Show that the dimension of the solutions of the equation $a_1x_1+a_2x_2+...+a_nx_n=0$ is $n-1$. Show that all subspaces of the dimension $n-1$ has this same form.
I don't know even where to begin. Here are just some thoughts: The $a_1x_1+a_2x_2+...+a_nx_n=0$ can be represented as a product of two matrices: the matrix of $a$'s $n\times 1$ and the one of $x$'s $1\times n$. So, I guess the dimension of the $a_1x_1+a_2x_2+...+a_nx_n=0$ must be the dimension of the $n\times 1$ matrix of $a$'s. Its dimension can be at most $n-1$.

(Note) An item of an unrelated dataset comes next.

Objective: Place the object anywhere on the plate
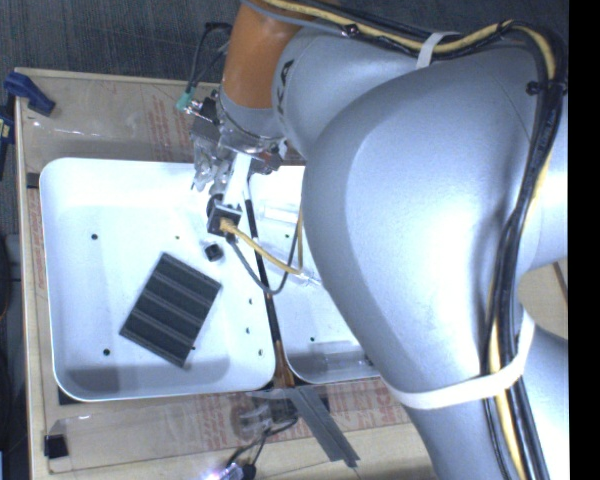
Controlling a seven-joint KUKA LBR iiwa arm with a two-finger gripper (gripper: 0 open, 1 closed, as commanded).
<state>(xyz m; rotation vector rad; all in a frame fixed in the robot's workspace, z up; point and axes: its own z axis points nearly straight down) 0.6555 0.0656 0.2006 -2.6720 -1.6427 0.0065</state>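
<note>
A: Start nearest the camera. What sits in the left bin [55,268]?

B: A dark ribbed plate [172,308], lying flat and turned at a slant, toward the bin's near end. Its grooves run along its longer side.

A: And the object?

B: A small dark object [213,252] rests on the bin floor, just beyond the plate's far corner, apart from it, not on it.

A: Where is the gripper [212,173] against that plate?

B: Farther back again, past the small object, above the bin's far half. The object lies below the gripper in the view, clear of it and not between anything that could grasp it.

A: Jaws wide or narrow?

B: I cannot tell; the tool is a blur of metal and cable there.

A: Beyond that?

B: The orange band [255,53] rises behind the gripper, and the grey arm [430,218] covers most of the right bin [320,363], beside the plate's bin.
</note>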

You are on the right track: you have $A\mathbf x=0$ for the matrix $A=[a_1,\cdots ,a_n]$. And you are assuming that at least one of the $a_i$ s non-zero. Now, $P=\{\mathbf{x}\in \mathbb R^n \mid A\mathbf{x}=0\};$ that is, $P$ is the nullspace of $A$. And since at least one of the $a_i$ is non-zero, the rank of $A$ is $1$. Now the result follows from the rank-nullity theorem, because $\text{rk}A +\text{ker}A =n$.
A faster way would be to note that $P$ is just the orthogonal complement of the one dimensional vector space generated by $(a_1,\cdots, a_n)$ and so has dimension $n-1.$
I leave the converse to you.